# [ASSIGNMENT]
With the images removed, write out each record exactly as given.

[Stored dataset items]
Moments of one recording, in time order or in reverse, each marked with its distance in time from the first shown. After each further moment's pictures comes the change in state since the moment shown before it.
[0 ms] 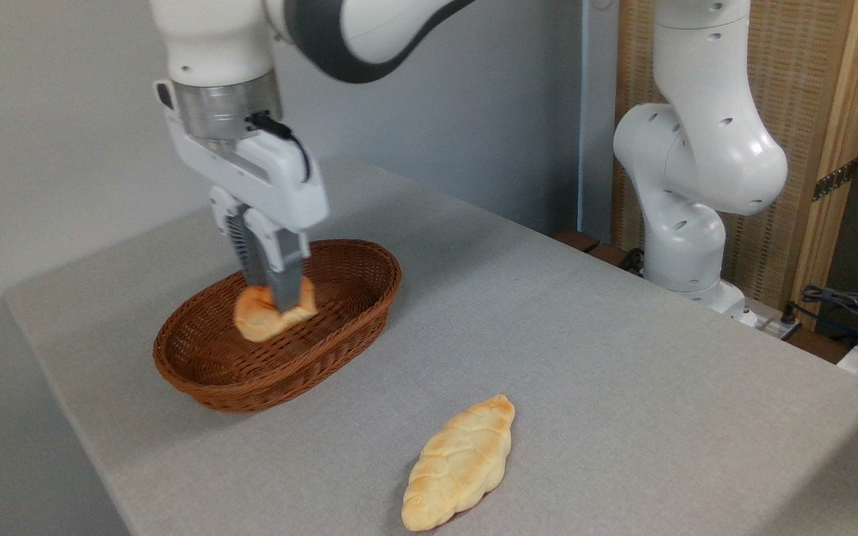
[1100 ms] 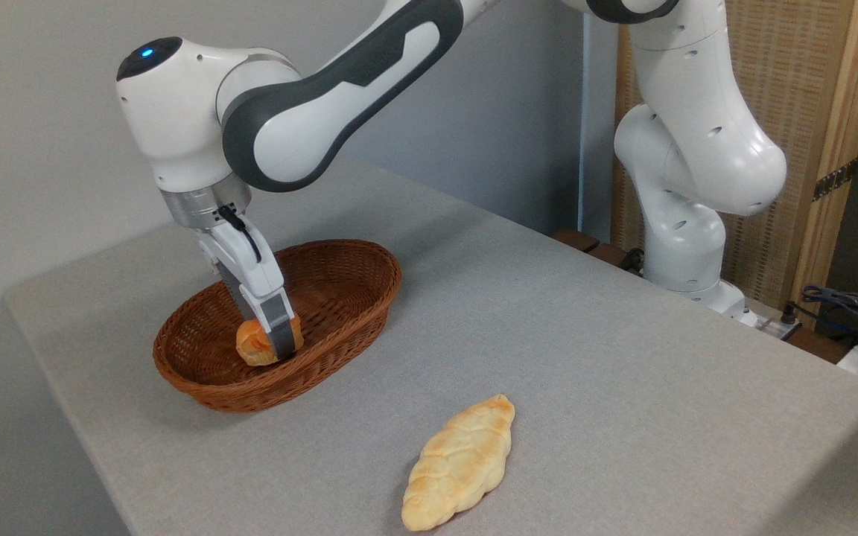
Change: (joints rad) arm -0.024 0.206 -0.202 -0.026 0.037 0.123 -0.070
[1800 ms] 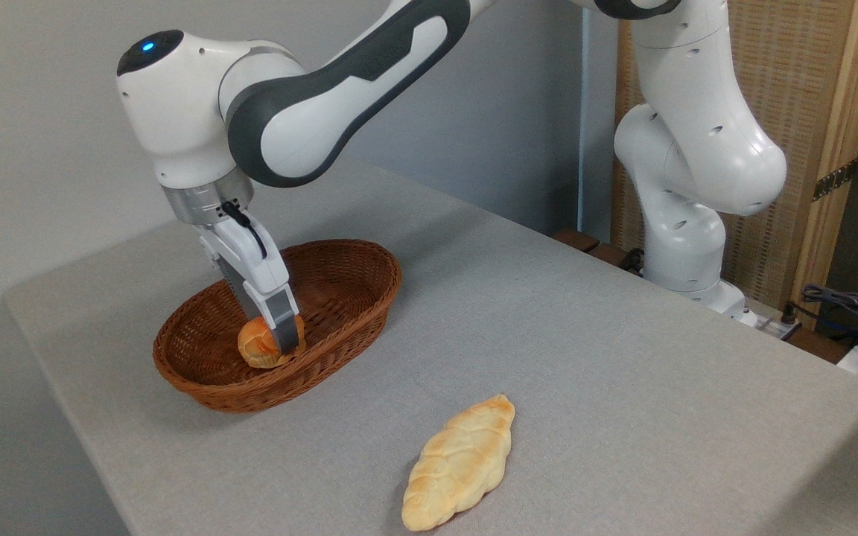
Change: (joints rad) arm 0.000 -0.014 0.016 -0.001 -0.028 -0.020 -0.001
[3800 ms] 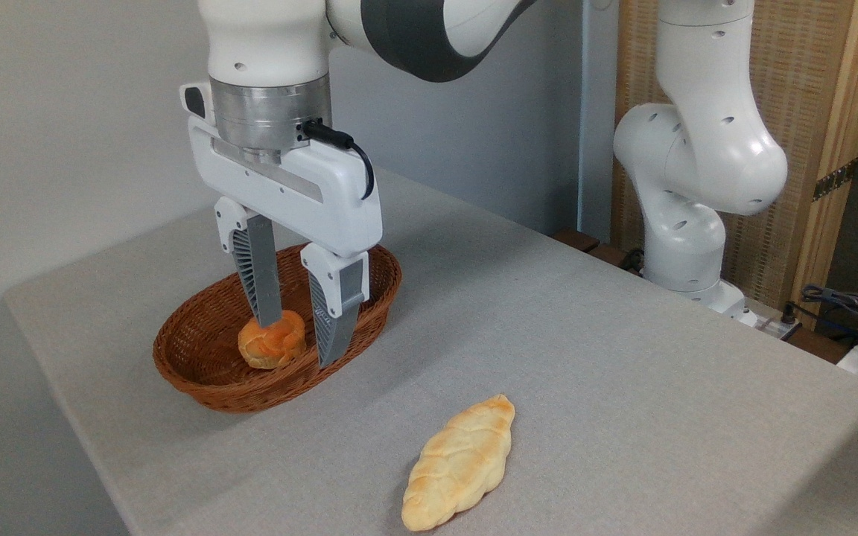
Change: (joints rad) arm 0.022 -0.217 0.327 0.011 0.000 -0.032 0.148
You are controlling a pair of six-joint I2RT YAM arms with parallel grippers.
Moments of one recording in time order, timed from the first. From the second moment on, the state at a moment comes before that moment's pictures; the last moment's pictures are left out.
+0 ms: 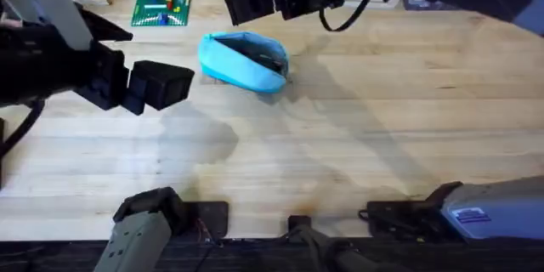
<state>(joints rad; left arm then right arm) 0.27 0.84 1.15 -1.17 0.47 0.64 0.60 1.61 1.45 -0.58 -0.29 0.19</state>
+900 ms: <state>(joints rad) 0.27 0.84 1.15 -1.19 0.47 0.64 0.61 1.57 1.45 -0.60 -0.28 0.01</state>
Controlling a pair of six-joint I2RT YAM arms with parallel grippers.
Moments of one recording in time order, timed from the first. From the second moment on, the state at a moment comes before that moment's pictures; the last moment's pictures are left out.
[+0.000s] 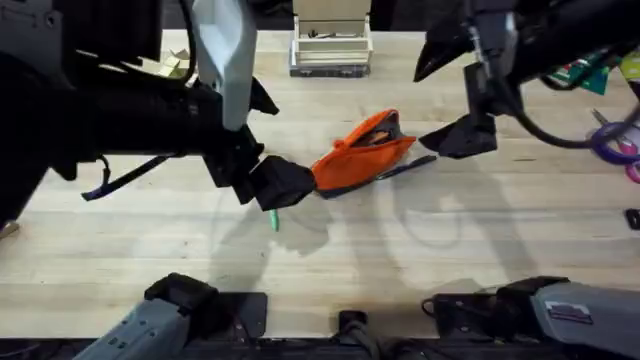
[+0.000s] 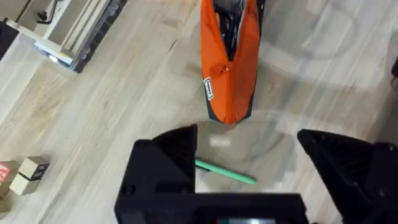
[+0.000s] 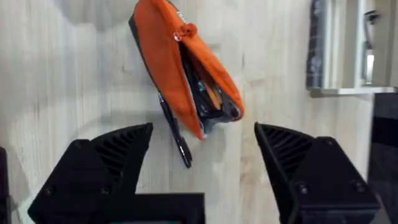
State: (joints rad) left arm -0.32 0.96 1.12 -1.06 0.42 0.60; right arm 0.22 1.43 1.46 -1.24 -0.46 -1.32
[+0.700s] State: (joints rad) left arm -0.32 0.96 1.12 -1.05 0.42 0.60; right arm 0.11 1.14 1.16 -1.14 -0.41 -1.28
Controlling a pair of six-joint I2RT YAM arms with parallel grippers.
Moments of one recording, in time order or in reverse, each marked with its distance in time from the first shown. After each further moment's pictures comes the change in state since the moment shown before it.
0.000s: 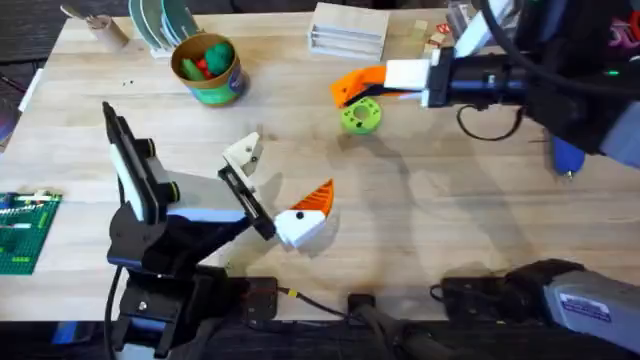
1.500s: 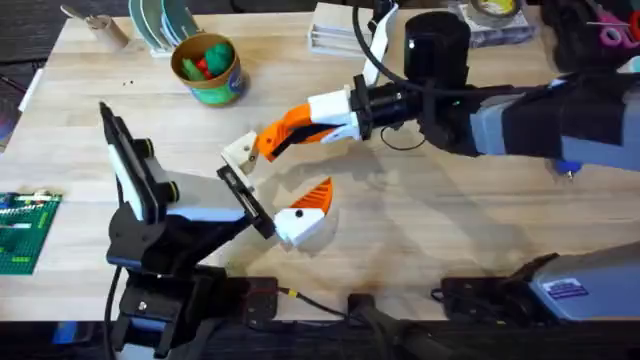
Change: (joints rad) left arm 0.000 0.000 0.000 0.000 -0.012 0.000; right arm 0.264 0.390 0.001 0.582 -0.319 0.570
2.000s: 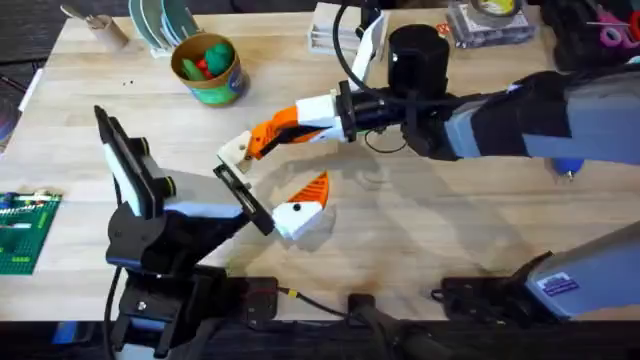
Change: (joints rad) left arm 0.004 0.000 0.000 0.001 -0.042 -0.027; right arm 0.044 0.103 0.003 0.181 0.059 0.062
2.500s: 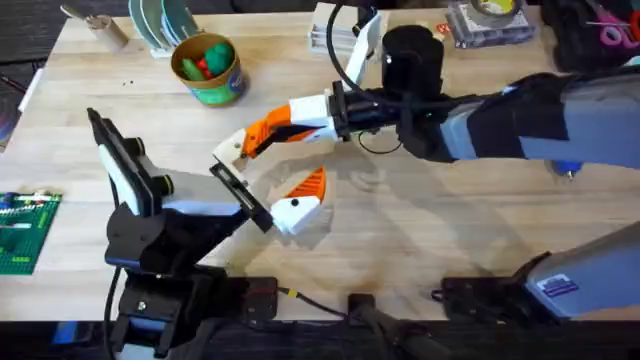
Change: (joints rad) left arm 0.007 0.000 0.000 0.002 -0.035 -0.003; right arm 0.030 0.000 0.010 0.005 0.056 -0.003
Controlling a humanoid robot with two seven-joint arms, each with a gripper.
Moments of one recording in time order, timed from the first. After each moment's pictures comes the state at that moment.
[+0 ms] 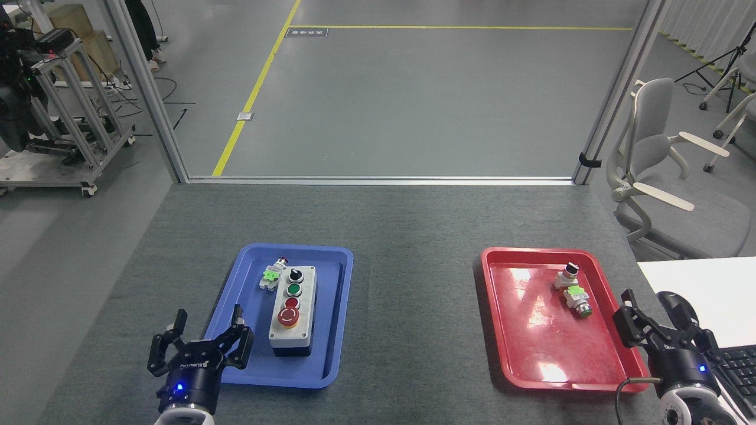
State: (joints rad) left arm -0.05 0.07 0.03 -1.40 -1.39 0.03 0.23; right arm -0.13 -0.30 -0.21 -1.21 1.04 -0.15 -0.08
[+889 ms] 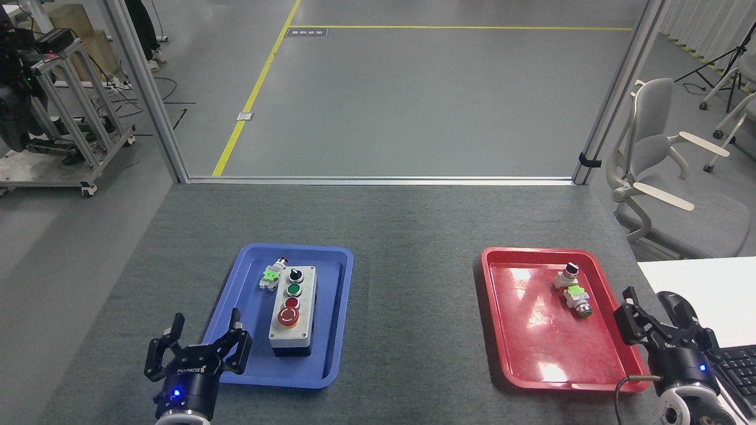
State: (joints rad) left arm -0.02 0.07 0.03 -1.44 -1.39 0.03 0.22; right arm -0.14 -0.29 -0.22 -1.21 1.04 -0.15 -0.08
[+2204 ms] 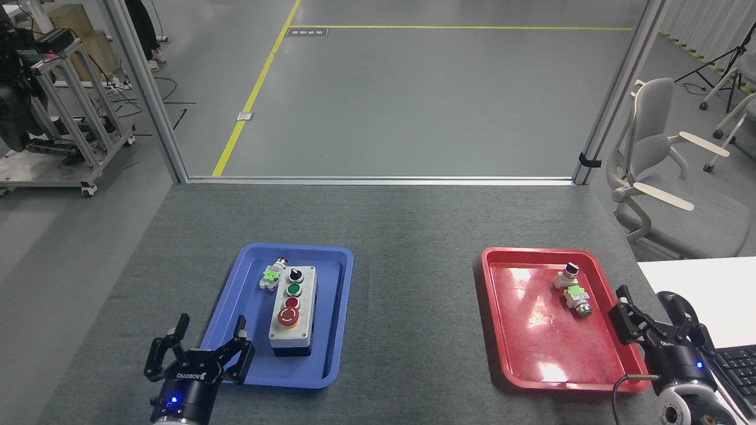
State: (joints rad) left arm 0.01 0.14 -0.03 -1.48 -1.38 -0.01 0.24; right arm -0.15 -0.29 -0.22 -1.21 1.04 -0.21 -0.08
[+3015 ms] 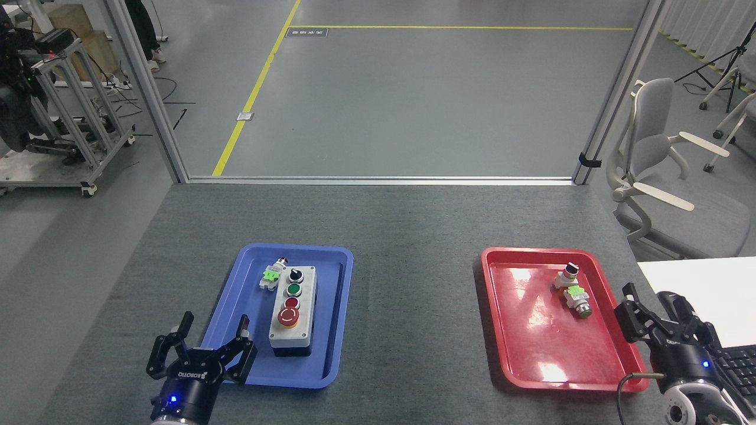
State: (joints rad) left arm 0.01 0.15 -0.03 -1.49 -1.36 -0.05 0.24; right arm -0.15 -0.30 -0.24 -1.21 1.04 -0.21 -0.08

# [COMPLETED TASK]
Moments of one recording, in time order or in reverse, each marked with its distance in time from the first shown. After each further moment's pictures comes the change in state since the moment shown before it.
[0 ms] 
[1100 ms] 
Change: (joints rad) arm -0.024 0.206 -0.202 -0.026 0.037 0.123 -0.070
[1800 ms] 
Change: (joints rad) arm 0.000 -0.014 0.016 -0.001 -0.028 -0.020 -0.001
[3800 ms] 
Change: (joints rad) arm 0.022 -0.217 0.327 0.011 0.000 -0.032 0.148
You are controlling a pair of six-joint I2RT YAM arms with parallel grippers.
Moments of one recording in time order, timed from the first. From the second moment on, the state at a moment comes before that moment's pictures; the last moment's pictures are left out.
+0 ms: 
<state>(joints rad; left arm then right arm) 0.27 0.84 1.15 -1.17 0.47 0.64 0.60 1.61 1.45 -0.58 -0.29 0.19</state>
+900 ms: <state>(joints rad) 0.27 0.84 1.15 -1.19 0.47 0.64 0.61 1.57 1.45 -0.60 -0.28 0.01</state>
Controlling a pair of six-joint I2RT YAM arms with parallel grippers.
Moments of one recording in time order, timed from the first. From the second moment on, the state at a moment comes before that moment's pictures; the last moment's pictures are left out.
[+0.000s] 
[+0.000s] 
[+0.000s] 
State: (joints rad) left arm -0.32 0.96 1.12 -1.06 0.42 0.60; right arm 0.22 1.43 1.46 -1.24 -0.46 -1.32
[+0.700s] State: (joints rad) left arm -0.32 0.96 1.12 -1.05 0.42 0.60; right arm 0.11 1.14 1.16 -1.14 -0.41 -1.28
Controlling a pair of six-joint I2RT YAM arms with parallel grippers.
Moments of one recording, in time order or in reverse, each marked with its distance in time from the first shown. After each further moment's pictures comes the change in state since the moment shown before it.
0.000s: 
1.500s: 
Change: (joints rad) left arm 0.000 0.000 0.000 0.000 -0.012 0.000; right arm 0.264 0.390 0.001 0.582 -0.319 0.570
2.000s: 
Change: (joints rad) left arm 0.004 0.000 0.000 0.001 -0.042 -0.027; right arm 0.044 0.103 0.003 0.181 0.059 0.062
2.500s: 
Change: (joints rad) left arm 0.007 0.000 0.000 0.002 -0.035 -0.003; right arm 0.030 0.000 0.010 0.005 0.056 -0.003
Controlling a humanoid robot with two seven-joint arms, each with a gripper.
Moments of one recording in time order, timed from the first. After each moment's pictures comes the state at that moment.
[+0 ms] 
State: (joints rad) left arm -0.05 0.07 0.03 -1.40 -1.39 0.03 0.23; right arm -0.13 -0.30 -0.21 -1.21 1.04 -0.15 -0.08
[+889 ms] 
State: (joints rad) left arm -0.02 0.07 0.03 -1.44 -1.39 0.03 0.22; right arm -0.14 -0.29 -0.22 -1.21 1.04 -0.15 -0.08
[+2204 ms] 
State: (joints rad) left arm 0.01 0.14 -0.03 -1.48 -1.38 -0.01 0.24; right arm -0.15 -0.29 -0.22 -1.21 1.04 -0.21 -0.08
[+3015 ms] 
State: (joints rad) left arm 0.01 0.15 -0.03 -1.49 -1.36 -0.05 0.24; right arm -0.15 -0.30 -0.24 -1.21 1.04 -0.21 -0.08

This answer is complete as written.